● Problem to work on:
All of the data needs to be printed again, exactly as written.

Records contained in a dataset
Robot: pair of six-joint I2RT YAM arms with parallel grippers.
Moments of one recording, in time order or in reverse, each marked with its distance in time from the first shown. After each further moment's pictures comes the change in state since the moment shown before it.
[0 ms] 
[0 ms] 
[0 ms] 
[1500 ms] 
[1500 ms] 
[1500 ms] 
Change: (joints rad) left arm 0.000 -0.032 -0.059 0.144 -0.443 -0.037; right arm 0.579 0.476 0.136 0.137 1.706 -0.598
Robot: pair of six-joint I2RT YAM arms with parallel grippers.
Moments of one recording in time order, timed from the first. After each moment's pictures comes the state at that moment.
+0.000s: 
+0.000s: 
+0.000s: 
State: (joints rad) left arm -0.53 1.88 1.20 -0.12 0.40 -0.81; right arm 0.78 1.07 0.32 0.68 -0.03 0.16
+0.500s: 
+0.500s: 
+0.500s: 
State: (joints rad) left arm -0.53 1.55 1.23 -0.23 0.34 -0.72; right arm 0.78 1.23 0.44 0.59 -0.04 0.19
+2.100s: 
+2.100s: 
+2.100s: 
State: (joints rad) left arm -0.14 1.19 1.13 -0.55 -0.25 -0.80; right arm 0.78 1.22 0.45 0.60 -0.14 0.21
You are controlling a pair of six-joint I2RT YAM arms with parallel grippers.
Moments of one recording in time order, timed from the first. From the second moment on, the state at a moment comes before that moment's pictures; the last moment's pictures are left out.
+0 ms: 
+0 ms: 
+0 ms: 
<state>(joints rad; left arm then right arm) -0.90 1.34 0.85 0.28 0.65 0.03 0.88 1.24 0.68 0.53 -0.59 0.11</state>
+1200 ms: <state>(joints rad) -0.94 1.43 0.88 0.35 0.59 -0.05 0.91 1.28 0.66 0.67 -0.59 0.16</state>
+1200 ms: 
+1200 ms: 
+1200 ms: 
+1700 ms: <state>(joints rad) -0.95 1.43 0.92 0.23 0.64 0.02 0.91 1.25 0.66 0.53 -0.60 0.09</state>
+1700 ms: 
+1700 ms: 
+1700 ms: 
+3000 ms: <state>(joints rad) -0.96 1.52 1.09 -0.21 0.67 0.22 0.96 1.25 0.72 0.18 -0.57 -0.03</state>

● Response to this task:
Robot: pair of six-joint I2RT YAM arms with parallel grippers.
Moments of one recording, in time order or in reverse, each marked with its distance in time from the first shown. After each further moment's pictures comes the change in state since the moment shown before it.
[0 ms] 
[0 ms] 
[0 ms] 
[1500 ms] 
[1500 ms] 
[1500 ms] 
Change: (joints rad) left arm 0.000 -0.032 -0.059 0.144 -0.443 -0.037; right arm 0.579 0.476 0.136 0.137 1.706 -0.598
Robot: pair of six-joint I2RT YAM arms with parallel grippers.
Moments of one recording in time order, timed from the first. After each moment's pictures comes the state at that moment.
+0.000s: 
+0.000s: 
+0.000s: 
State: (joints rad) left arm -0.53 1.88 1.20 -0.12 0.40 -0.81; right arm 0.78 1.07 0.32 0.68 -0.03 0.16
+0.500s: 
+0.500s: 
+0.500s: 
State: (joints rad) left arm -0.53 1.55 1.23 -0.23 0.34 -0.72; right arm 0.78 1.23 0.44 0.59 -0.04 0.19
+2.100s: 
+2.100s: 
+2.100s: 
State: (joints rad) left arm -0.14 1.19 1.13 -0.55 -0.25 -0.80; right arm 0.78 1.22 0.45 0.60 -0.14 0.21
You are controlling a pair of six-joint I2RT YAM arms with parallel grippers.
Moments of one recording in time order, timed from the first. From the second moment on, the state at a moment comes before that moment's pictures; the last moment's pictures are left out.
+0 ms: 
+0 ms: 
+0 ms: 
<state>(joints rad; left arm then right arm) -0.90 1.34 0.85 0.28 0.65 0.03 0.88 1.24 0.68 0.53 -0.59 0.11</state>
+1200 ms: <state>(joints rad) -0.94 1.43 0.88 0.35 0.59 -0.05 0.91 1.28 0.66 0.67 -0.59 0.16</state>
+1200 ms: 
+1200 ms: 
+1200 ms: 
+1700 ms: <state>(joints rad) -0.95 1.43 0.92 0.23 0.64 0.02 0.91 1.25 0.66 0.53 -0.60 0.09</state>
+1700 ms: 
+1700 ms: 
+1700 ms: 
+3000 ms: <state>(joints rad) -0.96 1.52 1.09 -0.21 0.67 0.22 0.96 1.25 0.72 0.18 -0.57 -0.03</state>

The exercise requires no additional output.